Records supplied:
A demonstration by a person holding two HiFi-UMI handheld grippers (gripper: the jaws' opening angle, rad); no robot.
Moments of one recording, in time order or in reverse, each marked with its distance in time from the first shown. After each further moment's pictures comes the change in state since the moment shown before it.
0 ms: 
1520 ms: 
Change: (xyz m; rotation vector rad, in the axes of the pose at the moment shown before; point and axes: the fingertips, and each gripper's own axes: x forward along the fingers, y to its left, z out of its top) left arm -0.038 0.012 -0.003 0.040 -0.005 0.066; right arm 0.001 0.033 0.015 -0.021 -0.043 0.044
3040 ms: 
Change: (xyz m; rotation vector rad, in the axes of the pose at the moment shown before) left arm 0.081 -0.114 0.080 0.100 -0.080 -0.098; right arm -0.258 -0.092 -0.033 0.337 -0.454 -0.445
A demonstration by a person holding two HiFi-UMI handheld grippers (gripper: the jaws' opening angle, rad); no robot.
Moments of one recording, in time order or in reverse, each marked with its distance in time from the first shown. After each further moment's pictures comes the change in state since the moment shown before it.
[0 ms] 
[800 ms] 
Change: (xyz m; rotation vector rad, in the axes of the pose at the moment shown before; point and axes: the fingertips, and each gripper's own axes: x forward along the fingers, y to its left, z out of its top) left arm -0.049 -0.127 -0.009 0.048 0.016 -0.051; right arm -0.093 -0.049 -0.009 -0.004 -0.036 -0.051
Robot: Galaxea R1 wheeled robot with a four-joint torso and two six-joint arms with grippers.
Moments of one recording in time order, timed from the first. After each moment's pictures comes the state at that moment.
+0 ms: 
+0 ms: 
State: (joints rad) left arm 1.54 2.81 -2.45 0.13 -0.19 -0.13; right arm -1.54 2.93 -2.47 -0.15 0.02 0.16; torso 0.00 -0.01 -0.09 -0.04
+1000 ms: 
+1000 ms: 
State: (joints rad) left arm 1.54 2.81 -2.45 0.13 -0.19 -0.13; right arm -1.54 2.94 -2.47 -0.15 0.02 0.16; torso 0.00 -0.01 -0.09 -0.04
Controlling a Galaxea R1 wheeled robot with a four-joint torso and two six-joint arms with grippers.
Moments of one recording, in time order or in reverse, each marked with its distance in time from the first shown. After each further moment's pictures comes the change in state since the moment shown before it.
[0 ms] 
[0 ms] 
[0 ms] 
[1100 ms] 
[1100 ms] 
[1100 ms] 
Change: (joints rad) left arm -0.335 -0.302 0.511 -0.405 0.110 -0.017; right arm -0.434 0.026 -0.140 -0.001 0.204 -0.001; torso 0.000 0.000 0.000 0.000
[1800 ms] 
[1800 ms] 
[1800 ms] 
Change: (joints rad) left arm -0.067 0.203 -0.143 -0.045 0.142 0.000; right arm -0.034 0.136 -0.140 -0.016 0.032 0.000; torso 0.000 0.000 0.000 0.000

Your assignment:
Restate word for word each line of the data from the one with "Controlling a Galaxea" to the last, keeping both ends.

Reply to the task:
Controlling a Galaxea R1 wheeled robot with a four-joint torso and two six-joint arms with grippers.
Moments of one recording, in time order or in reverse, each marked with its distance in time from the first shown. After each further moment's pictures comes the change in state since the moment shown before it.
[0 ms] 
[0 ms] 
[0 ms] 
[1100 ms] 
[1100 ms] 
[1100 ms] 
Change: (joints rad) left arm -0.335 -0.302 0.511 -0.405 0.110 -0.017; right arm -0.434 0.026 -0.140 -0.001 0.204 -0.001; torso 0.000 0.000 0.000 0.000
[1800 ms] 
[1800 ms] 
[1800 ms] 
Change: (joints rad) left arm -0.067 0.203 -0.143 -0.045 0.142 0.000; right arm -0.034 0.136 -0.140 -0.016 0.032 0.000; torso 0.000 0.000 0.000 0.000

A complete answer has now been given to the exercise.